Seven generations have been built. Toyota treats the project as an evolving research platform rather than a fixed product, so dimensions, control approach and locomotion have all changed between generations. Where a figure is known, CUE7 (April 2026) and CUE6 (December 2022 / September 2024 record) are shown side-by-side. Earlier generations are summarised where data was published.
Physical Dimensions
Height
218 cm (CUE7)
Weight
74 kg (CUE7) / ~120 kg (CUE6)
Frame
Metal frame, reported aluminium alloy (CUE7)
Arm
Right arm re-engineered for extra throwing strength (CUE6); ~350 wires integrated to support long-shot motion
End effector
Simplified 2–3 finger gripper optimised for ball release (CUE7)
Locomotion
CUE1–CUE2
Seated / tethered static shooting platform (2018)
CUE3
Standalone, standing posture (2019)
CUE4
Skate-style wheeled undercarriage for on-court movement (2019)
CUE5
Wheeled base with internal battery space for dribbling demos (2021)
CUE6
Fixed shooting stance for long-range Guinness attempt (2022–2024)
CUE7
Inverted two-wheel dynamically balancing base (April 2026)
Control System & AI
CUE7 Control Stack
Hybrid reinforcement learning + model predictive control for dynamic shooting motion
CUE6 Control Stack
AI based on robot structure; learned throwing style optimised for long distance (per project lead Tomohiro Nomi)
Adaptive Shooting
Adjusts aim, posture, arm position and shot strength in real time based on feedback
Development AI
Learns from errors across practice sessions; iterative self-correction across shooting attempts
Sensing & Vision
Primary Vision
Camera-based target detection and distance estimation
CUE6 Additions
Foot-mounted cameras to track ball movement and positioning
CUE7 Perception
Integrated perception + motion control; basket detection drives aim rather than fixed-position shooting
Capabilities
Free-throw shooting
All generations
Long-range shooting
From three-point range (CUE3) up to 24.55 m (CUE6 record)
Dribbling
Introduced in CUE5 (2021)
Autonomous grasp + shoot
Introduced in CUE4 (2019)
Multi-generation best distance
24.55 m (CUE6, 26 September 2024, Nagakute, Aichi, Japan)
Guinness World Records
Most consecutive free throws (assisted, by a humanoid)

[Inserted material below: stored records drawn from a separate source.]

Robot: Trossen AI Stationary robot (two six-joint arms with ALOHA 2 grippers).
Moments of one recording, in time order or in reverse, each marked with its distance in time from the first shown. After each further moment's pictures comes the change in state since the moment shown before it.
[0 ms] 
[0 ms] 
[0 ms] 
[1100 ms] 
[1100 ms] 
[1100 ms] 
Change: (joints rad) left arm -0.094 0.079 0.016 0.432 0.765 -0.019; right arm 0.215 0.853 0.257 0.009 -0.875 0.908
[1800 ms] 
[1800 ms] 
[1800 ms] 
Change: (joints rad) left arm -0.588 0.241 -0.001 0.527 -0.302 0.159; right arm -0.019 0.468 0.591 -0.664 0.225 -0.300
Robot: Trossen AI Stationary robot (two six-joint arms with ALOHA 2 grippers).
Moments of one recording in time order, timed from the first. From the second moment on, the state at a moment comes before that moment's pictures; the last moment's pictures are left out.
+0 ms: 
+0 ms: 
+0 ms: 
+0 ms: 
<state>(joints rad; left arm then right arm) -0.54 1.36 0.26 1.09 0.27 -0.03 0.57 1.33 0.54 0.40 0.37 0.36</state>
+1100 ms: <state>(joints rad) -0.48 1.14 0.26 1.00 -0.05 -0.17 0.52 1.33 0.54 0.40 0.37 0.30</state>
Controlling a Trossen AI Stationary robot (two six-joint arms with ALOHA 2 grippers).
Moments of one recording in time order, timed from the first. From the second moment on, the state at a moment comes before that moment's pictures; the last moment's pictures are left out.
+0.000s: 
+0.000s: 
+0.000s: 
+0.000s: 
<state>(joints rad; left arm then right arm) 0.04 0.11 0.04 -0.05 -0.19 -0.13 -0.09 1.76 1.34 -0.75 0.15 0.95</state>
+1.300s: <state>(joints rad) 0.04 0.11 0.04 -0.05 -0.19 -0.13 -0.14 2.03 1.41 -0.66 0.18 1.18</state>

2,020 — CUE3, April 2019 (6 h 35 min)
Farthest basketball shot by a humanoid robot
24.55 m — CUE6, September 2024
Open target (team-stated ambition)
Human record 34.60 m (Joshua Walker, July 2022)
Pricing & Availability
Retail Price
Not for sale (research prototype); third-party aggregator humanoid.guide lists a speculative figure of around US$150,000 per unit
Availability
Research unit; appears at public demonstrations, B.League games and Guinness attempts
Partnerships
Registered with B.League club Alvark Tokyo from CUE4 (jersey #94)
Open-Source
No — software and hardware are internal to Toyota / TES
Disclaimer: Spec data is compiled from Toyota publications, technical press, and third-party aggregators. Because CUE is a research platform, figures often apply only to a specific generation or demonstration configuration rather than a fixed production unit. Pricing shown is speculative third-party estimation; the robot is not sold commercially. Some content on this page was created with the assistance of AI tools.